The question might seem kind of trivial, although it is even harder than I've thought. How can we synthesise branched alkanes from linear one? For example, I want to obtain 3,4,7,8-tetramethyldecane from n-decane. I've already found Stille coupling, but I guess I'm searching for easier method. I'm just a high school student, studying chemistry by myself as well.
@Radi: Critical changes to original post! I will guide you through a reasonable approach. You have to realize that you have not specified the stereochemistry of 11 -- of which there are 16 possible stereoisomers (8 racemates) -- but I will ignore the issue.
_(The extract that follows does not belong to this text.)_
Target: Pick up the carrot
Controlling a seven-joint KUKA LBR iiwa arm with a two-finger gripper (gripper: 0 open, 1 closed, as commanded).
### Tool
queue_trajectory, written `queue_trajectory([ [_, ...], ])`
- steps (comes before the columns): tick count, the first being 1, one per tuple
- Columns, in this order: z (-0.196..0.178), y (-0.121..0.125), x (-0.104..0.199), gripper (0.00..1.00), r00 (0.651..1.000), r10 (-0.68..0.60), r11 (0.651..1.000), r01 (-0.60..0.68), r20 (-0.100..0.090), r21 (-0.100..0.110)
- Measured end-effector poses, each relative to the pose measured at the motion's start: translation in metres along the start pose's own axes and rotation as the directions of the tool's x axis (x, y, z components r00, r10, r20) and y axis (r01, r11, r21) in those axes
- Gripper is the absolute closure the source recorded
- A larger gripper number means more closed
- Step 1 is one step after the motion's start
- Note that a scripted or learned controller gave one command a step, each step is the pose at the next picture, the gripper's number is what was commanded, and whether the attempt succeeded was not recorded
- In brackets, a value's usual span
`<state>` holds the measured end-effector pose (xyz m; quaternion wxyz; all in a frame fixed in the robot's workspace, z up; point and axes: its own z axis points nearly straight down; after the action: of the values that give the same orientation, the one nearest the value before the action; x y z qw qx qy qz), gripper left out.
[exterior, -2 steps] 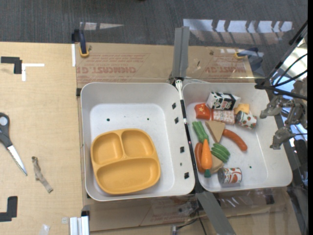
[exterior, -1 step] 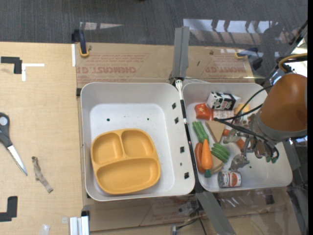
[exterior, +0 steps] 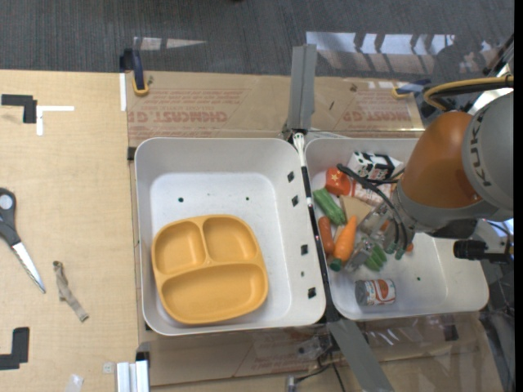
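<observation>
**Carrot in right bin, gripper beside it**

Your arm [exterior: 445, 166] reaches over the right bin [exterior: 458, 296]. The left bin [exterior: 163, 158] holds a yellow plate [exterior: 210, 266]. The carrot [exterior: 346, 240] lies tilted near the right bin's left wall. The gripper [exterior: 382, 233] sits just beside it; you cannot tell its state.
</observation>
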<state>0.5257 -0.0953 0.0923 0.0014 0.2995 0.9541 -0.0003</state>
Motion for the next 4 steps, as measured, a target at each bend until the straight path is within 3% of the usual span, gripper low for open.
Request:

You will recognize the symmetry in 3,4,7,8-tetramethyldecane (11), so we will look for a coupling reaction of two 7-carbon entities. (E)-2-Buten-1-ol (crotyl alcohol) (4) and triethylorthopropionate 5 are commercially available. The reaction of 4 and 5 is a Johnson-type Claisen rearrangement (Google it!) which produces racemic esters 7 via transition state 6. Reduction of the double bond of unsaturated esters 7 leads to saturated esters 8. Reduction of the ester group to an alcohol followed by conversion to a bromide gives structure 9. The Wurtz reaction (9 --> 11) is rarely used but here is an opportunity.
Alternatively, esters 8 under the same conditions of the Wurtz reaction produces the α-hydroxyketones 10 (acyloin condensation). While the Clemmensen reduction (10 --> 11) of aliphatic ketones does not work as well as with aromatic ketones, under these conditions you would lose both oxygens. If the ketone is produced (structure 10 less the hydroxyl group), a Wolff-Kishner reduction would lead to the tetradecanes (plural) 11.
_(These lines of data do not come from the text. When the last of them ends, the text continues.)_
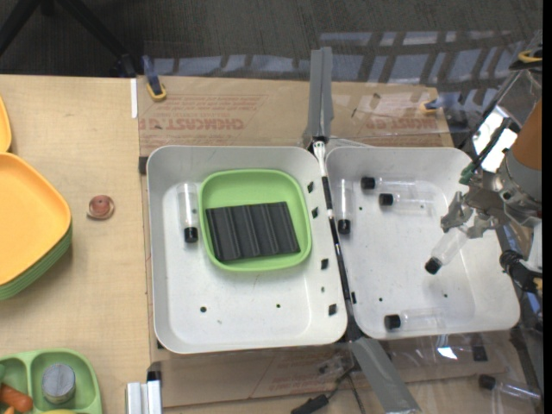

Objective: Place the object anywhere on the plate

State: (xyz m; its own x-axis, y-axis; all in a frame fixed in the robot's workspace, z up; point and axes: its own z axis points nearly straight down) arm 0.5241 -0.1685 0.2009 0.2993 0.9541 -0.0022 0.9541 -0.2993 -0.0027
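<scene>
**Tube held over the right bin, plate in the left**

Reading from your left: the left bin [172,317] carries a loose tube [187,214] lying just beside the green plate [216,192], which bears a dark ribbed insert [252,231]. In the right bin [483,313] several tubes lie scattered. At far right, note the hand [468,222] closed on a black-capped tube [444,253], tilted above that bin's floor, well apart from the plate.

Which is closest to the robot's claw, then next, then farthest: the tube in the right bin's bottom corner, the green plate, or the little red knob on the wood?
From the gripper:
1. Tube, right bin, front.
2. Green plate, left bin.
3. Red knob, far left on wood.
</scene>
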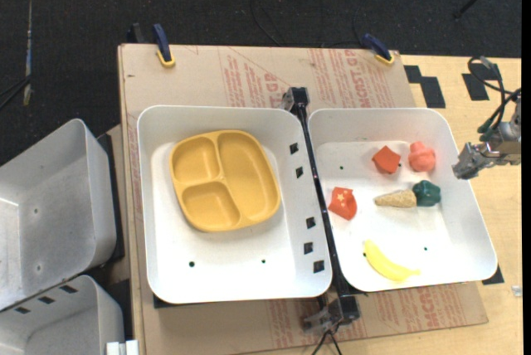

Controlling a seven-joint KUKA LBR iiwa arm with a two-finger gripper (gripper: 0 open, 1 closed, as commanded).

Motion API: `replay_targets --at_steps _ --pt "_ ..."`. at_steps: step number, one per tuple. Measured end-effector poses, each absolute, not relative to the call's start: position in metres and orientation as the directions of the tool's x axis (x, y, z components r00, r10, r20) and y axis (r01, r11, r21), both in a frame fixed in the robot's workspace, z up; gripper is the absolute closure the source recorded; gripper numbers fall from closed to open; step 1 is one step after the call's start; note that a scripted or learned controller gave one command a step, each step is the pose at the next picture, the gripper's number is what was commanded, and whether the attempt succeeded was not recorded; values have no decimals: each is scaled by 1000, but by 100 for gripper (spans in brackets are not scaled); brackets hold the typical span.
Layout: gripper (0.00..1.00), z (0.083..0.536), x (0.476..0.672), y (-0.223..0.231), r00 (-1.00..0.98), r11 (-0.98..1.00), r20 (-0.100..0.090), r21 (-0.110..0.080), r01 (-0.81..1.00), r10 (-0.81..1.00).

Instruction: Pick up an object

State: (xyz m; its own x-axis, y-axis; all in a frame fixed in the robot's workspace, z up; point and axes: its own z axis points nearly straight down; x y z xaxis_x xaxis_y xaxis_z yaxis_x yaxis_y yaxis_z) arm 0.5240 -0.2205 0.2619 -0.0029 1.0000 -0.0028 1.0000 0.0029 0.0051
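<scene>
1. Nothing is picked yet, so the candidates all sit in the right bin (465,250): a pink lumpy toy (422,155) and an orange-red block (386,160) toward the far side, an ice cream cone toy (408,196) with a dark green top in the middle, a red strawberry-looking piece (343,202) over by the left wall, and a yellow banana (390,263) on the near side.
2. The bit that matters: the pincer (471,162) hangs over the right rim of that bin, so everything lies to its left. The pink toy and the cone's green end are nearest, the pink one just left of it, the green end left and a little nearer the camera.
3. The cone's long axis runs left-right, tip pointing left, so its fat end faces the pincer.
4. Can't tell if the pincer is released or clenched; it's small and cut off at the frame edge. Nothing visibly sits in it.
5. Only the wrist end of the arm pokes in from the right, low near the bin rim.
6. Left bin (158,262) has a yellow divided plate (224,179), well apart from all this. Both bins sit on the desk (216,71).
</scene>
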Motion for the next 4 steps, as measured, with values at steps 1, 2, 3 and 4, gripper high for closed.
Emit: replay_targets --at_steps 1,2,3,4 --pt "100 259 515 -166 -7 7 1 -1 1000 1000" --pt "100 244 520 -110 -8 8 2 -1 1000 1000" --pt "100 233 516 -61 -8 8 2 -2 1000 1000" --pt "100 222 522 -7 -8 8 2 -2 1000 1000"
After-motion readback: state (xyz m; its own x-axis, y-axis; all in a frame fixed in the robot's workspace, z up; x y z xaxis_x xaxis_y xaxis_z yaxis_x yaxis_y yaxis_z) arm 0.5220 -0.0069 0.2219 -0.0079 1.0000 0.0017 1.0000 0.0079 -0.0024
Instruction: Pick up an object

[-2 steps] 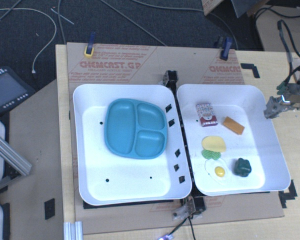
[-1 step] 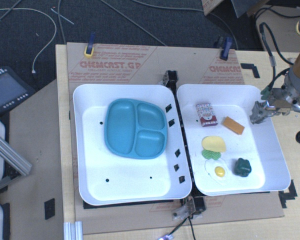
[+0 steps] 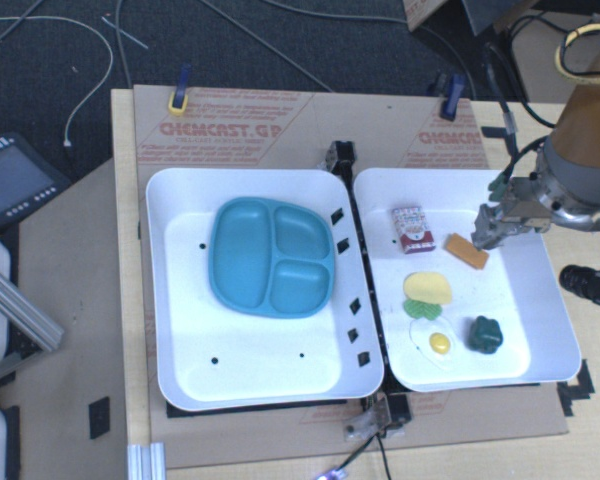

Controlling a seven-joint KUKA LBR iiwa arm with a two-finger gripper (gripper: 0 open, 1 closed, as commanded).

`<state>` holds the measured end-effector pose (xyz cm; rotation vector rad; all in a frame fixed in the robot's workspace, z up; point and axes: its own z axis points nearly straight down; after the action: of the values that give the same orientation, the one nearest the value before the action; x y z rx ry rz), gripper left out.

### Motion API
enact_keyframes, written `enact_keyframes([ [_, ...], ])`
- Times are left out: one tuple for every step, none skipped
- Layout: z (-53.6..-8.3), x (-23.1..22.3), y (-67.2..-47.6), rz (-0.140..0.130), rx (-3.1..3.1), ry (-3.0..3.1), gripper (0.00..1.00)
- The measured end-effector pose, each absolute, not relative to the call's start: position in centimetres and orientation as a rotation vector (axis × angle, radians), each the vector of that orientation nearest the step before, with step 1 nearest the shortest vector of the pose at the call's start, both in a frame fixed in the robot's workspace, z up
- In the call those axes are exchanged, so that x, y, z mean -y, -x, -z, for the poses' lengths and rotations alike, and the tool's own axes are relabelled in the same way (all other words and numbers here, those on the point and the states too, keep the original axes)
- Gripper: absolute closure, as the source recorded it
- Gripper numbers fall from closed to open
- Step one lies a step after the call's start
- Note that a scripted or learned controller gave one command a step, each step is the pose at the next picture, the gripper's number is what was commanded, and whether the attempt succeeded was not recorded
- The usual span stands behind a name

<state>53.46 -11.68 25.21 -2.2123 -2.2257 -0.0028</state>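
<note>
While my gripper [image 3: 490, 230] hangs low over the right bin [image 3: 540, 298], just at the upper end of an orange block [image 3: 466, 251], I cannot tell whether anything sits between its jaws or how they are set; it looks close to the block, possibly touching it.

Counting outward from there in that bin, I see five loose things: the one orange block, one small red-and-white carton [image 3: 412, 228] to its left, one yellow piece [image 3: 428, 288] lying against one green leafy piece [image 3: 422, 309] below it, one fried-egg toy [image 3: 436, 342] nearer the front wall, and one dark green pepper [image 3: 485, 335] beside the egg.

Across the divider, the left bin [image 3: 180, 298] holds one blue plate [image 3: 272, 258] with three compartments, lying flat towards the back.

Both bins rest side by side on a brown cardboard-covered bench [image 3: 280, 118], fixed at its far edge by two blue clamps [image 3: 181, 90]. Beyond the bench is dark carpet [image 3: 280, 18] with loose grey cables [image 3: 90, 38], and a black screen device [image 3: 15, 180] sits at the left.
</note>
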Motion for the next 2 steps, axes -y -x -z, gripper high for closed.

Read about the these name reactions which will be of more value to you than your original proposal. Good luck!
This problem has two parts: One is industrial chemistry. You typically halogenate alkanes, which gives you a wild mixture, and then fractionate and purify the products. You want to make a lot of different chemicals, so you can use most of the products, and you try to fine-tune the process so the composition matches your customers' demands, more or less.
Now you sell these n- and sec-haloalkanes (and other relatively simple, functionalised compounds) to a chemical laboratory. They now make some fancy metal-organic coupling reaction(s) like Stille (after perhaps making alcohols or ketones out of your haloalkanes) with some specific pair of compounds, possibly a following reduction step, and get a defined, branched alkane. A straightforward example is the https://en.wikipedia.org/wiki/McMurry_reaction .
There are a lot more possibilities for both parts, but the guy making the end product will always buy pre-products that each already contain sizeable parts of the structure he aims for. To plan such a sequence of reaction for a certain target is called retrosynthesis.
If you don't want some specific compound, but just more branching, https://en.wikipedia.org/wiki/Catalytic_reforming would be your horse. You also get some aromats then, or cracking, depending on hydrogen pressure. This is also an industrial process, hard to and sort of pointless to do in the lab unless you are developing catalysts. I've visited a lab doing that, and it looked like a shrunk-down refinery with a roof and three outside walls, not at all like a chemistry lab.